**What you have to do:** In the data that follows, how many lines include the string "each"? Answer with the number alone.

**Source material:**
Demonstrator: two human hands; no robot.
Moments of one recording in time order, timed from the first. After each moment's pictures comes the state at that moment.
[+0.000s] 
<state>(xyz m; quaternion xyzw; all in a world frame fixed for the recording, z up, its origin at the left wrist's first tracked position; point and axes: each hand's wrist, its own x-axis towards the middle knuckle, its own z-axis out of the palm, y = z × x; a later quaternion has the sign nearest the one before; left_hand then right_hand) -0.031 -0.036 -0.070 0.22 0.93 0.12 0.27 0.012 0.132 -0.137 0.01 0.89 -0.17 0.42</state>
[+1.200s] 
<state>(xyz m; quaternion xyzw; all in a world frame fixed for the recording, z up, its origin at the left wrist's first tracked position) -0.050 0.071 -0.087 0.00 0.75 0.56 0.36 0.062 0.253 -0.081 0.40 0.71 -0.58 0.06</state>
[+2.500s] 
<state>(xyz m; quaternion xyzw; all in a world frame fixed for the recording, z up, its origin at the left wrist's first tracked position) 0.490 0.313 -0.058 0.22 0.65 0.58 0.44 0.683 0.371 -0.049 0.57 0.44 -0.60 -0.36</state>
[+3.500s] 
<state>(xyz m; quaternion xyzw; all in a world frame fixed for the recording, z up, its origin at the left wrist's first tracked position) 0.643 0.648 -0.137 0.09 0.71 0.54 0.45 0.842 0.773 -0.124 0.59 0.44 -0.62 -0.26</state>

**Reply:** 2